What to do
Every line in the following data that has "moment" counts toward the total; state that total alone.

Data excerpt START

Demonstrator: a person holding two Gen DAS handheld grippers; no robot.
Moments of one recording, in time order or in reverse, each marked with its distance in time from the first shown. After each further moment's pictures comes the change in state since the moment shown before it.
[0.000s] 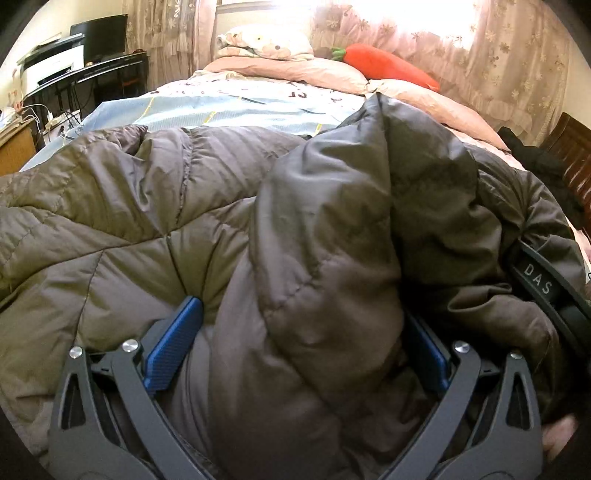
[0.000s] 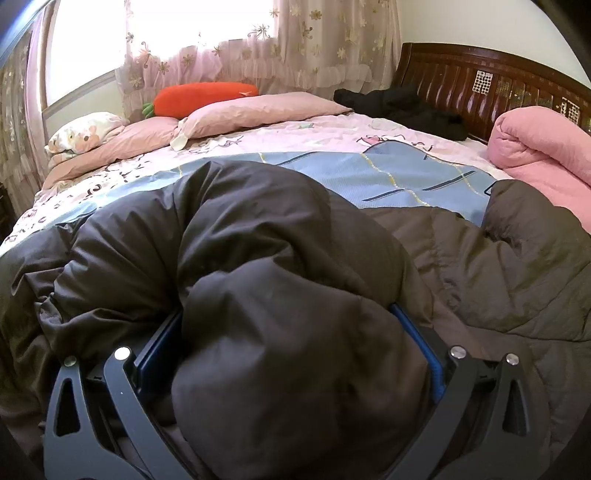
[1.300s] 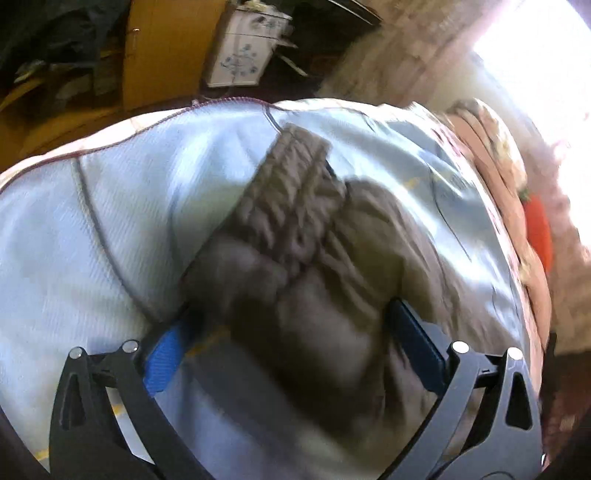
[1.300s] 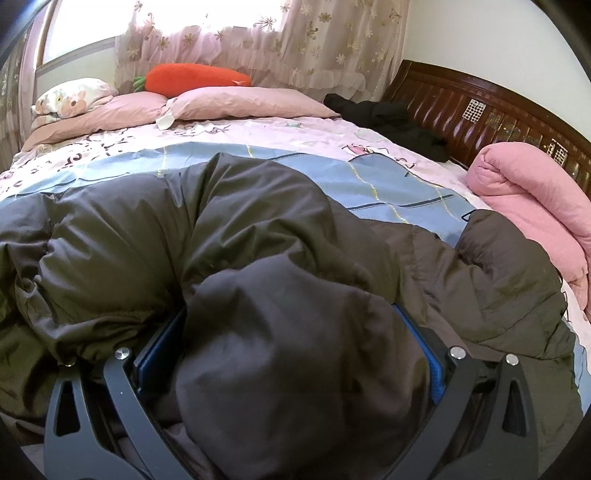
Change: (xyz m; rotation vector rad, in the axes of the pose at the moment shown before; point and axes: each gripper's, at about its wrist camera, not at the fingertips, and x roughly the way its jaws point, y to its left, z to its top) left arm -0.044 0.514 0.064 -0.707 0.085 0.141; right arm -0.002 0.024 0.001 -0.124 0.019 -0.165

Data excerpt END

Answer space
2